As well known, it usually requires extraction of faint target image signal from a complicated image background in image processing. Because of the signal-to-noise ratio of the target image signal is low, filtering pretreatments are performed to effectively reduce the background noise or the random noise to improve the quality of the target image signal. For example, in an ultrasonic imaging system, when measuring the blood flow velocity of a heart, an artery or a vein using the spectral doppler technology, the random noise or the extreme noise may be introduced into the blood flow image. In order to eliminate or reduce such noise, filtering is applied to the image signal, so that the quality of the blood flow image can be improved and the accuracy of the ultrasonic measurement can be enhanced. Different filtering methods like longitudinal filtering, transverse filtering, median filtering, spatial smooth filtering can be taken based on the system complicity and available resources. Among these filtering methods, the median filtering has been extensively applied as it can effectively eliminate the random, spike-like speckle noise.
The median filtering is a non-linear filtering technology, which is commonly used in image processing for removing noises in image signal or other signals. The main idea of the median filtering is to check samples from the input signal, which is performed by a “window” formed by N samples (N is an odd number). The samples in the window are ranked and the middle value (the median) becomes the output. Then, the window removes a first entered sample and introduces a new sample, and repeats the above-mentioned calculation process.
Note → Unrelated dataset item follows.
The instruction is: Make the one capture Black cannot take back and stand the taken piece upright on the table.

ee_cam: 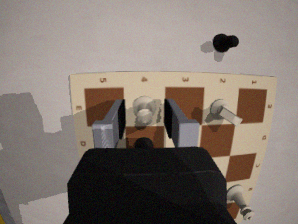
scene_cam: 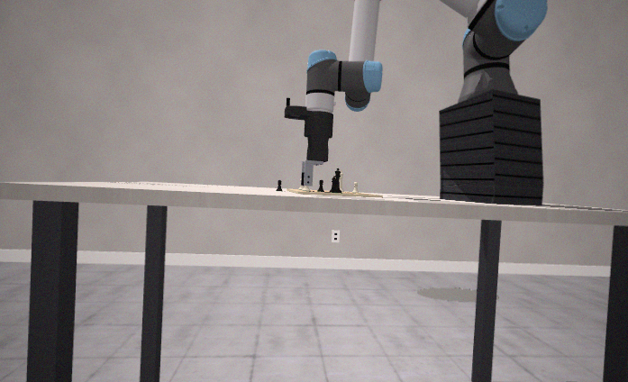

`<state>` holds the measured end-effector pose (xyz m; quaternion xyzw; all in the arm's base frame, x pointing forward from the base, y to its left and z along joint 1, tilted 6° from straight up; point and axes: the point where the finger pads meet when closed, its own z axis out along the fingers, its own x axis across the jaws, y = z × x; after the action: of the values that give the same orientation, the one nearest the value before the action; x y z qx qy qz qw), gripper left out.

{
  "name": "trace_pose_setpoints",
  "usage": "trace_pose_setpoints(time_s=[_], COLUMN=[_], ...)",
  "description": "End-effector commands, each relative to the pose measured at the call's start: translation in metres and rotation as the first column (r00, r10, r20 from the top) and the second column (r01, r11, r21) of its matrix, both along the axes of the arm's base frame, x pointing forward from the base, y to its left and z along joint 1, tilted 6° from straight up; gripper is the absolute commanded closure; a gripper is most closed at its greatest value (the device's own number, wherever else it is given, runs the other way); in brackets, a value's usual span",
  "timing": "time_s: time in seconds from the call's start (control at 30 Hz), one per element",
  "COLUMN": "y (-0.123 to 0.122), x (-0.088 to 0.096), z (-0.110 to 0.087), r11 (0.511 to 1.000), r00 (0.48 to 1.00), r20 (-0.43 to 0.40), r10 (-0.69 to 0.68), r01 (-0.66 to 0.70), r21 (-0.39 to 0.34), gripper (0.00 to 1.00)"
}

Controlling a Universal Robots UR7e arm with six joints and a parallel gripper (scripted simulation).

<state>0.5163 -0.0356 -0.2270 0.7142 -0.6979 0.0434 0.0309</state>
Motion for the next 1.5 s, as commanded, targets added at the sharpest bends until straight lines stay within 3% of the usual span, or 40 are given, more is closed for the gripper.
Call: trace_pose_setpoints(time_s=[0.0,0.23,0.6,0.67,0.87,1.13,1.17,1.47], y=[0.000,0.001,0.006,0.006,0.008,0.009,0.009,0.009], x=[0.001,0.000,-0.001,-0.001,-0.001,-0.001,-0.001,-0.001], z=[0.001,0.007,0.056,0.056,0.081,0.090,0.090,0.090], r11=[1.000,1.000,1.000,1.000,1.000,1.000,1.000,1.000], r00=[1.000,1.000,1.000,1.000,1.000,1.000,1.000,1.000], r20=[0.001,0.001,0.001,0.001,0.001,0.001,0.001,0.001], r10=[0.000,0.000,0.000,0.000,0.000,0.000,0.000,0.000], r01=[0.000,0.000,0.000,0.000,0.000,0.000,0.000,0.000], r21=[0.000,0.000,0.000,0.000,0.000,0.000,0.000,0.000], gripper=[0.27,0.27,0.27,0.27,0.27,0.27,0.00,0.00])
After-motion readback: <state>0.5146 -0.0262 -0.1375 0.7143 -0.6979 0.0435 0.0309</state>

The conventional median filter generally has the following two structures:
The median filter of a first type comprises a data buffer with a length of N signal data and a data register with a length of N signal data. In each clock cycle, N signal data are stored in the data buffer based on the principles of FIFO, while sorted in the data register according to their numerical values. For example, the N signal data are encoded into N decimal values from 0 to N−1 according to their numerical values and the N decimal values are stored in the data register from large to small or small to large, wherein 0 represents the signal datum with the minimum numerical value, N−1 represents the signal datum with the maximum numerical value. In a current clock cycle, when a new signal datum enters the data buffer and a first signal datum entered in a preceding clock cycle leaves the data buffer, the data register re-sorted the latest N signal data and then updates the decimal values stored therein. The median is the numerical value of the signal datum ranked at (N−1)/2+1 in the data register.
The median filter of a second type comprises a data buffer with a length of N signal data and a data register with a length of N signal data. The N signal data are sorted in the data buffer according to their numerical values, while sorted in the data register according to their entry sequence. In a current clock cycle, when a new signal datum enters the data buffer and a first signal datum entered in a preceding clock cycle leaves the data buffer, the latest N signal data are re-sorted according to their numerical values, and the sequence of the latest N signal data is updated.
However, either of the median filters mentioned above is provided with a data buffer and a data register each with a length of N signal data, which requires big data storage capacity, complicated processing ability and large median filtering circuit area, and finally affects the operation efficiency of the median filter.